The entries are to be output word for word, with the pictures omitted.

***** Data to process *****

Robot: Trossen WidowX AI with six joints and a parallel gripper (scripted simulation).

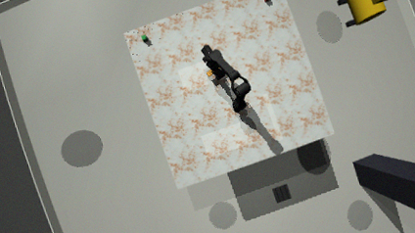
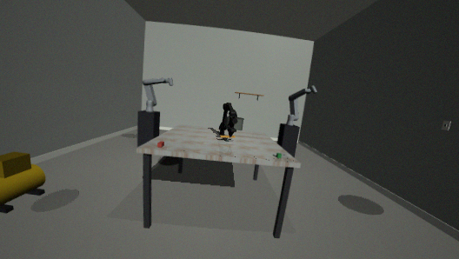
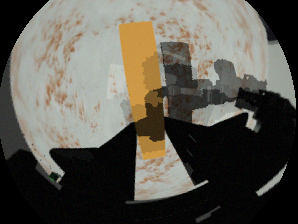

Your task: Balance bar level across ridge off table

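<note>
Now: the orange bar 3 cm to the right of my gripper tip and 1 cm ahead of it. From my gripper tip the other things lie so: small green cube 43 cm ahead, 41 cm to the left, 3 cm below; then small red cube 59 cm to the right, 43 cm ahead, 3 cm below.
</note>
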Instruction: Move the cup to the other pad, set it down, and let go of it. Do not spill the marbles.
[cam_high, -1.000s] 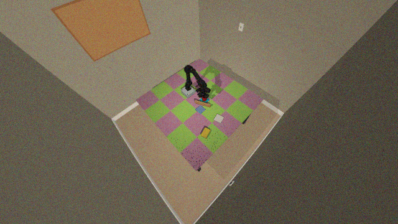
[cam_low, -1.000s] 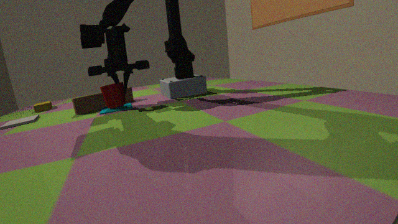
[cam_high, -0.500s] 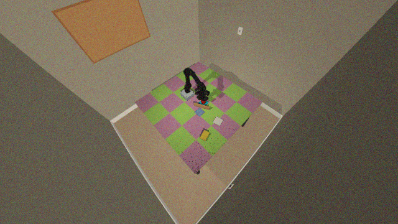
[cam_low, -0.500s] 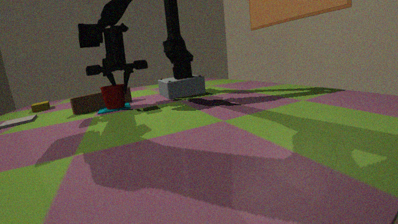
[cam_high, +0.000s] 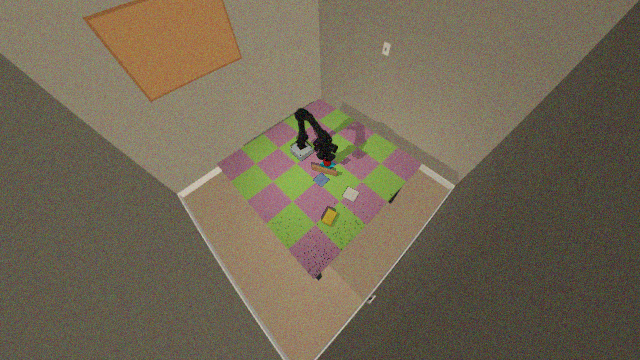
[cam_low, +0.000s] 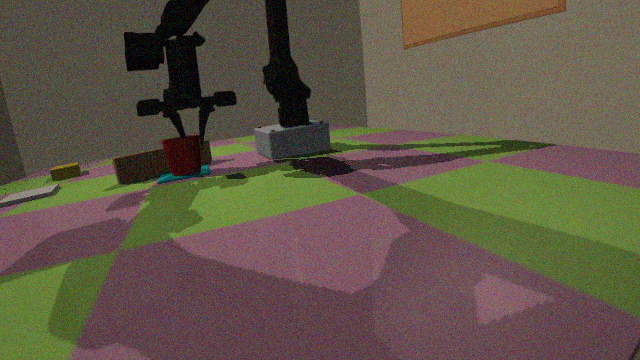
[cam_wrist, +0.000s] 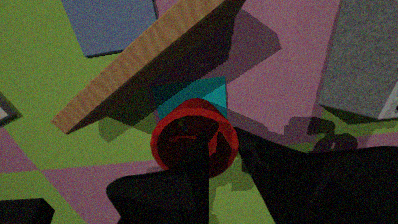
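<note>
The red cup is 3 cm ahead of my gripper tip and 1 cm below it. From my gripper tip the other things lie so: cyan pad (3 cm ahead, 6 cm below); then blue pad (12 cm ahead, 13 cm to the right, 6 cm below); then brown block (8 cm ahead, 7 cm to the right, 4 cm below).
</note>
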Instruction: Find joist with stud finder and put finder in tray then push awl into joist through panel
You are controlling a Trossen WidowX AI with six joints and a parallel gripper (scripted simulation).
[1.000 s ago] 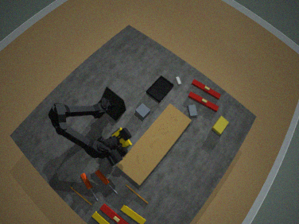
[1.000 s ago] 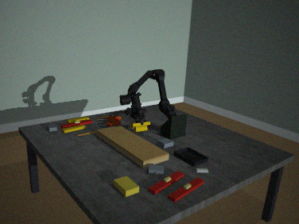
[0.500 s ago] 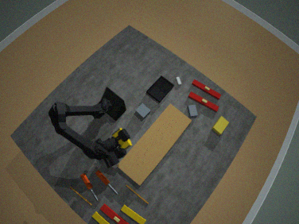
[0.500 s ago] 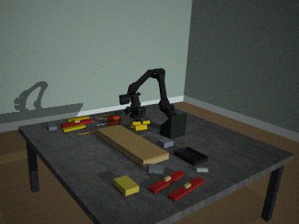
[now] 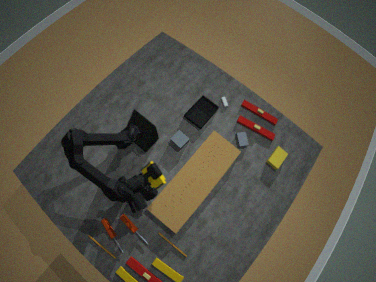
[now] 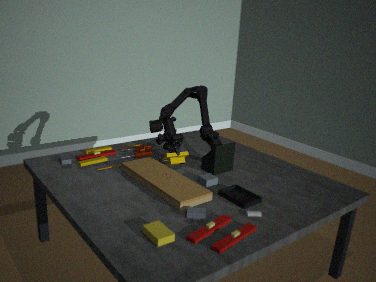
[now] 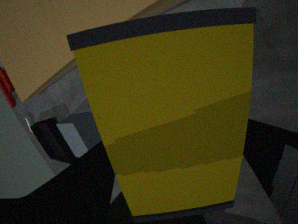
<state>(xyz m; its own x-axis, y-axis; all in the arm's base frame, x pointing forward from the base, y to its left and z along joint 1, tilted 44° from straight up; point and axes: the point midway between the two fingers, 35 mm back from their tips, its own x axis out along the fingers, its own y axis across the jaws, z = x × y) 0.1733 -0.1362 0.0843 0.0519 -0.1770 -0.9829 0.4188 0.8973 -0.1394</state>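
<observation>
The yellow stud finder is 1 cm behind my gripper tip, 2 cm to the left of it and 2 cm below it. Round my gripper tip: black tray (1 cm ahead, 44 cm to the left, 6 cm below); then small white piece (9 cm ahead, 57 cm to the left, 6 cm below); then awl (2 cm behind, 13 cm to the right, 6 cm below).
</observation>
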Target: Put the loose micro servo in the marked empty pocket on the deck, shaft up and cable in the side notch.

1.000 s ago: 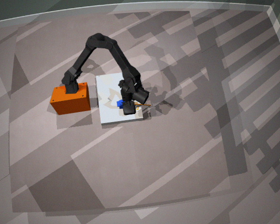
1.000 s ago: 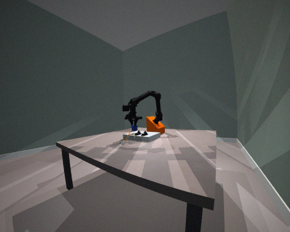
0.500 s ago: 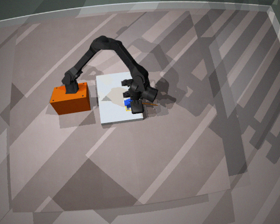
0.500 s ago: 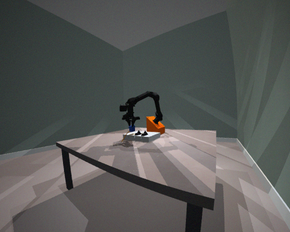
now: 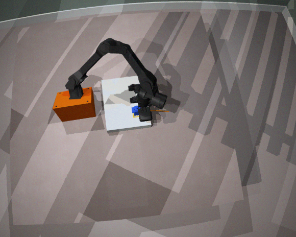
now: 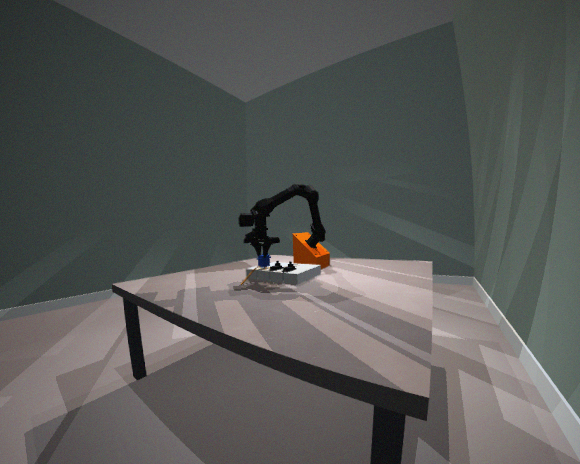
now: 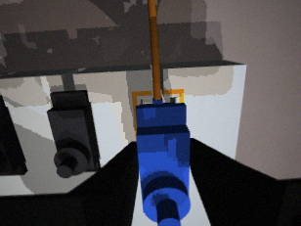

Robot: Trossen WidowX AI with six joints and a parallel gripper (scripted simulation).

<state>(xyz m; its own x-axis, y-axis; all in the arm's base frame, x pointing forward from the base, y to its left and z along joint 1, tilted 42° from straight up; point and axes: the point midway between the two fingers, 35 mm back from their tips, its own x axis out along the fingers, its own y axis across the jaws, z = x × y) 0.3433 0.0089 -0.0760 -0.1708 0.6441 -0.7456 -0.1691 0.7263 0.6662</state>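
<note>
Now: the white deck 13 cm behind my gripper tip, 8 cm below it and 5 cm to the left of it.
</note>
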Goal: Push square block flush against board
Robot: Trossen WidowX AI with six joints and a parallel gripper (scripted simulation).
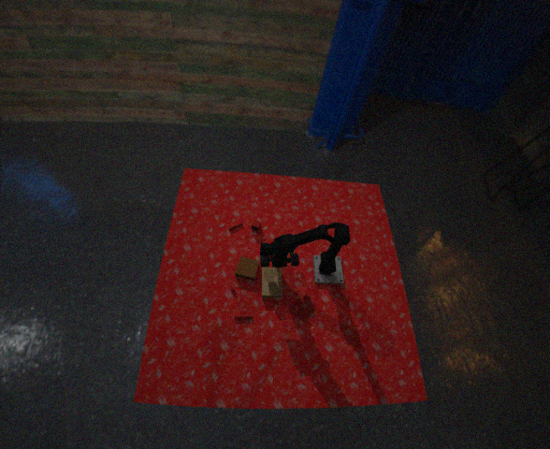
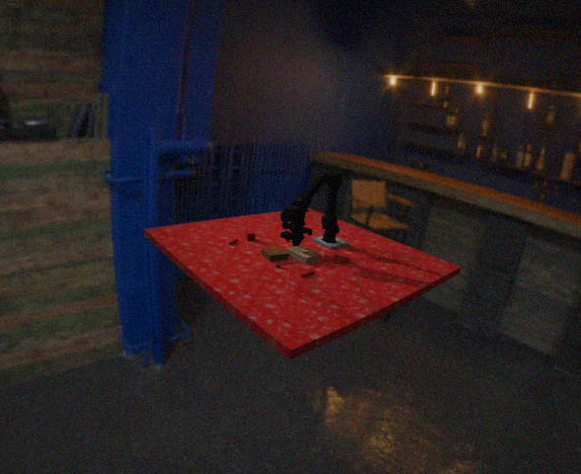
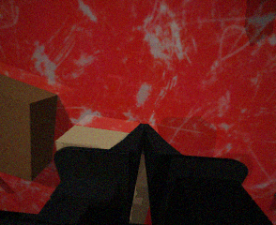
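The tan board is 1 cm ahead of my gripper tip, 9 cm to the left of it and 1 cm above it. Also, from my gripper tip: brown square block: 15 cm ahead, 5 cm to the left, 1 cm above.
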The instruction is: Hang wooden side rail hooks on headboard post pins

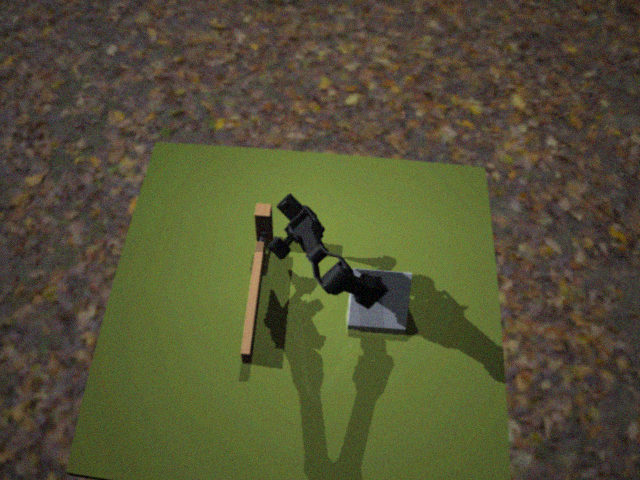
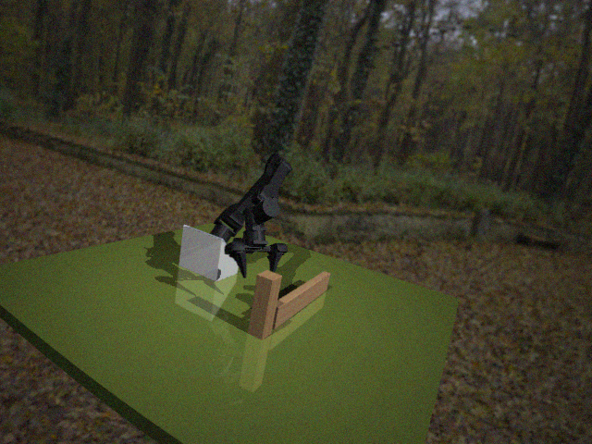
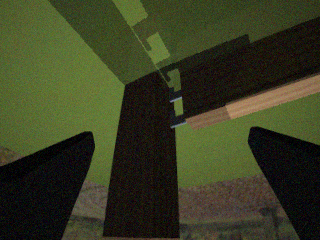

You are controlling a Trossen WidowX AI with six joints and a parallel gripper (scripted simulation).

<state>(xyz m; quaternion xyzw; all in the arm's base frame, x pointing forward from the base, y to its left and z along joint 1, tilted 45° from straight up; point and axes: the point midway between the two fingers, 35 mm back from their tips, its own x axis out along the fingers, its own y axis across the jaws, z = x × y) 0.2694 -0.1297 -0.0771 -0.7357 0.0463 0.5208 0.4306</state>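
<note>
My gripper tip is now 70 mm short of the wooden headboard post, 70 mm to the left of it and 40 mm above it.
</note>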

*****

### Result
Robot: Trossen WidowX AI with six joints and a parallel gripper (scripted simulation).


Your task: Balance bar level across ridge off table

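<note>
Now: the orange bar 3 cm to the right of my gripper tip and 1 cm ahead of it. From my gripper tip the other things lie so: small green cube 43 cm ahead, 41 cm to the left, 3 cm below; then small red cube 59 cm to the right, 43 cm ahead, 3 cm below.
</note>
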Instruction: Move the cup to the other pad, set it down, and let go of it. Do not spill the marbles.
[cam_high, -1.000s] 
[cam_low, -1.000s] 
[cam_high, -0.500s] 
[cam_low, -0.500s] 
[cam_high, +0.000s] 
[cam_low, +0.000s] 
[cam_wrist, +0.000s] 
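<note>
The red cup is 3 cm ahead of my gripper tip and 1 cm below it. From my gripper tip the other things lie so: cyan pad (3 cm ahead, 6 cm below); then blue pad (12 cm ahead, 13 cm to the right, 6 cm below); then brown block (8 cm ahead, 7 cm to the right, 4 cm below).
</note>
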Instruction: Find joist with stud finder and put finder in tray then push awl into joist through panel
You are controlling a Trossen WidowX AI with six joints and a parallel gripper (scripted simulation).
[1.000 s ago] 
[1.000 s ago] 
[0.500 s ago] 
[0.500 s ago] 
[now] 
[now] 
[now] 
<state>(xyz m; its own x-axis, y-axis; all in the arm's base frame, x pointing forward from the base, y to its left and z along joint 1, tilted 44° from straight up; point and axes: the point midway between the two fingers, 35 mm back from their tips, its own x axis out along the fingers, its own y axis across the jaws, z = x × y) 0.1733 -0.1362 0.0843 0.0519 -0.1770 -0.9829 0.4188 0.8973 -0.1394</state>
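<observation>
The yellow stud finder is 1 cm behind my gripper tip, 2 cm to the left of it and 2 cm below it. Round my gripper tip: black tray (1 cm ahead, 44 cm to the left, 6 cm below); then small white piece (9 cm ahead, 57 cm to the left, 6 cm below); then awl (2 cm behind, 13 cm to the right, 6 cm below).
</observation>
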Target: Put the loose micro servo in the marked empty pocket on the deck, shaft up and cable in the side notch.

1.000 s ago: 
1.000 s ago: 
0.500 s ago: 
0.500 s ago: 
now: 
now: 
now: 

Robot: Trossen WidowX AI with six joints and a parallel gripper (scripted simulation).

<state>(xyz m; its own x-axis, y-axis; all in the arm's base frame, x pointing forward from the base, y to its left and z along joint 1, tilted 42° from straight up; point and axes: the point midway between the two fingers, 35 mm back from their tips, its own x axis out along the fingers, its own y axis across the jaws, z = x × y) 0.3433 0.0089 -0.0760 -0.1708 0.6441 -0.7456 -0.1691 0.7263 0.6662</state>
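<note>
Now: the white deck 13 cm behind my gripper tip, 8 cm below it and 5 cm to the left of it.
</note>
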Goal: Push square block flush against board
Robot: Trossen WidowX AI with six joints and a parallel gripper (scripted simulation).
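The tan board is 1 cm ahead of my gripper tip, 9 cm to the left of it and 1 cm above it. Also, from my gripper tip: brown square block: 15 cm ahead, 5 cm to the left, 1 cm above.
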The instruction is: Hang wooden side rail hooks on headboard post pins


You are controlling a Trossen WidowX AI with six joints and a parallel gripper (scripted simulation).

<state>(xyz m; quaternion xyzw; all in the arm's base frame, x pointing forward from the base, y to its left and z along joint 1, tilted 45° from straight up; point and axes: the point midway between the two fingers, 35 mm back from their tips, its own x axis out along the fingers, its own y axis across the jaws, z = x × y) 0.2694 -0.1297 -0.0771 -0.7357 0.0463 0.5208 0.4306</state>
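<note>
My gripper tip is now 70 mm short of the wooden headboard post, 70 mm to the left of it and 40 mm above it.
</note>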

No additional response is needed to complete this exercise.